Authentication providers overview in Firebase - Time & Space Complexity
When using Firebase authentication providers, it's important to understand how the number of users affects the time it takes to authenticate.
We want to know how the work grows as more users sign in using different providers.
Analyze the time complexity of signing in multiple users with different providers.
const providers = [
new firebase.auth.GoogleAuthProvider(),
new firebase.auth.FacebookAuthProvider(),
new firebase.auth.TwitterAuthProvider()
];
for (const provider of providers) {
firebase.auth().signInWithPopup(provider).then(userCredential => {
console.log('User signed in:', userCredential.user.uid);
});
}
This code signs in users using Google, Facebook, and Twitter providers one after another.

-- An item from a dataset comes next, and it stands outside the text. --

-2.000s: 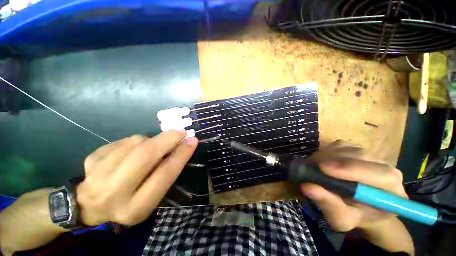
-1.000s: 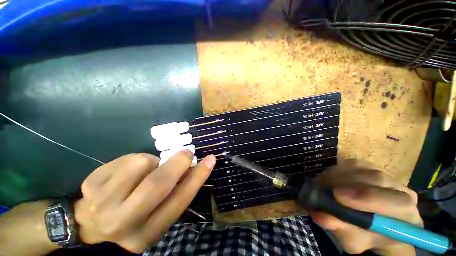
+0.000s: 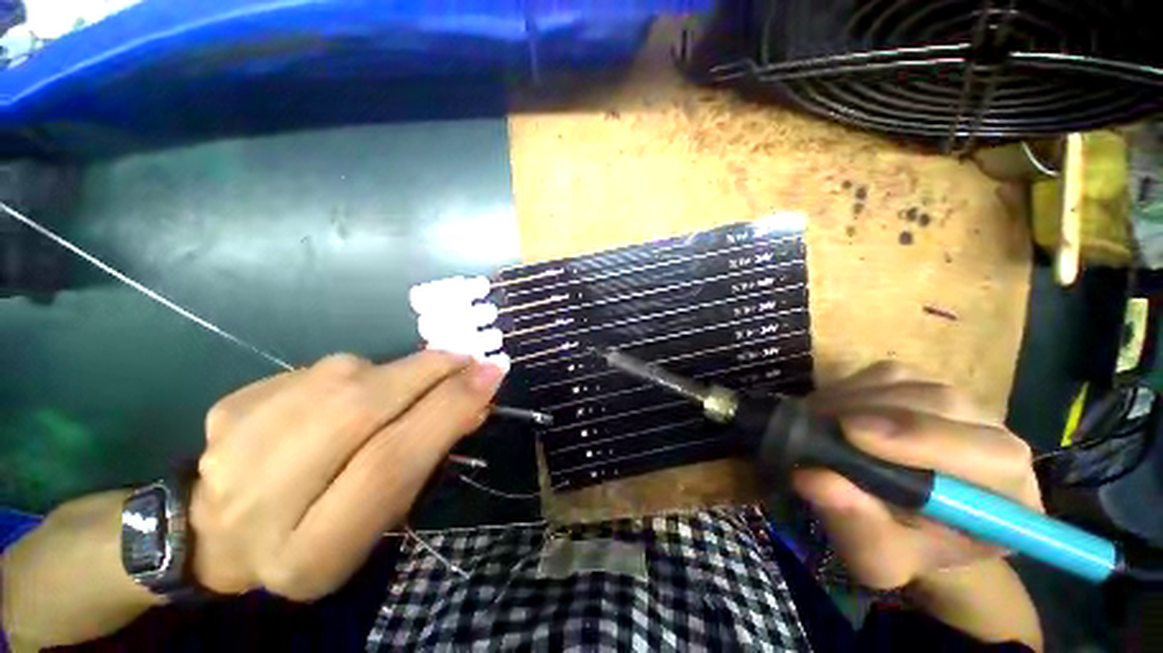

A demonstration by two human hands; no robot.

Look at what repeats when signing in users.
- Primary operation: Calling
signInWithPopupfor each provider. - How many times: Once per provider in the list.
Each new provider adds one sign-in operation.

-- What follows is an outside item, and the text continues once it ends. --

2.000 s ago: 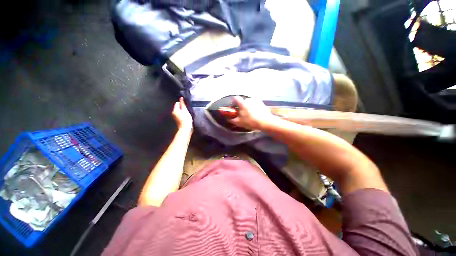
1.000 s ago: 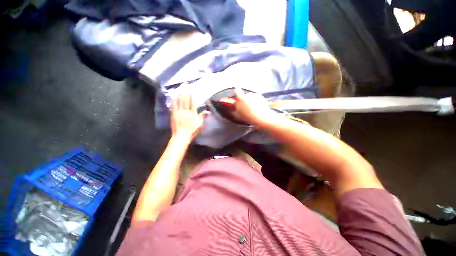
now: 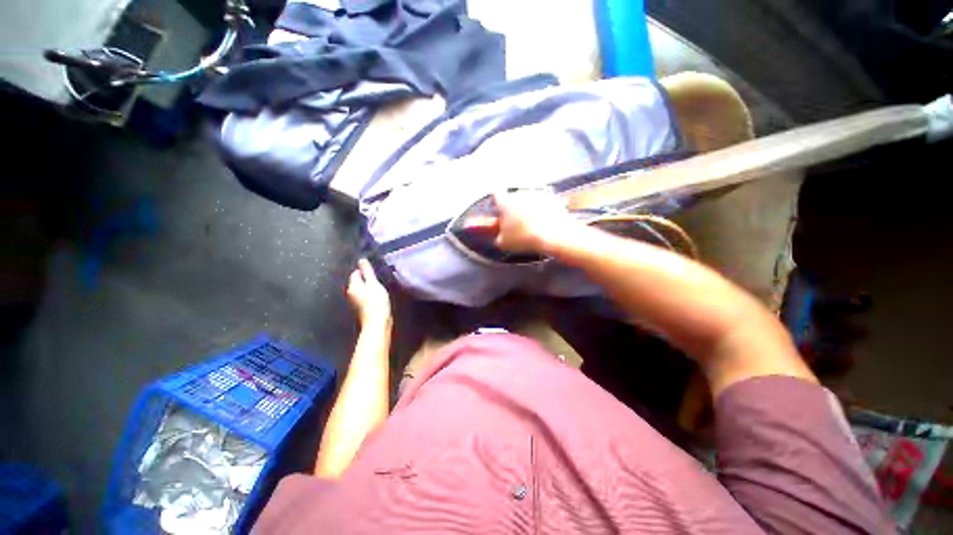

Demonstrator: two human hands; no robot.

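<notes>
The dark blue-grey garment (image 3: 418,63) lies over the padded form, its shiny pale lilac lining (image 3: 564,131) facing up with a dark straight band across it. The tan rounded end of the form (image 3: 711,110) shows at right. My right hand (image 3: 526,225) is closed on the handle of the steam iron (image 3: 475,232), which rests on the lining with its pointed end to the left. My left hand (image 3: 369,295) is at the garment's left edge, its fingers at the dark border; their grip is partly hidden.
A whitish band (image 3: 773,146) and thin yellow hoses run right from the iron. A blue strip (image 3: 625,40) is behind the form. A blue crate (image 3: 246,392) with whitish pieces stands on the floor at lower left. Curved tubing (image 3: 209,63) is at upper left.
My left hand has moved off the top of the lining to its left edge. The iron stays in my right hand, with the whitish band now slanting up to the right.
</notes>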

| Input Size (n) | Approx. Api Calls/Operations |
|---|---|
| 3 | 3 sign-in calls |
| 10 | 10 sign-in calls |
| 100 | 100 sign-in calls |
Pattern observation: The number of sign-in calls grows directly with the number of providers.
Time Complexity: O(n)
This means the time to complete all sign-ins grows linearly as you add more providers.
[X] Wrong: "Adding more providers won't affect the total sign-in time because they run independently."
[OK] Correct: Even if sign-ins run in parallel, the total number of sign-in operations still grows with the number of providers, affecting overall resource use and time.
Understanding how authentication scales with providers helps you design systems that handle many users smoothly and predict performance as your app grows.
"What if we cached user credentials after the first sign-in? How would that change the time complexity when signing in multiple times?"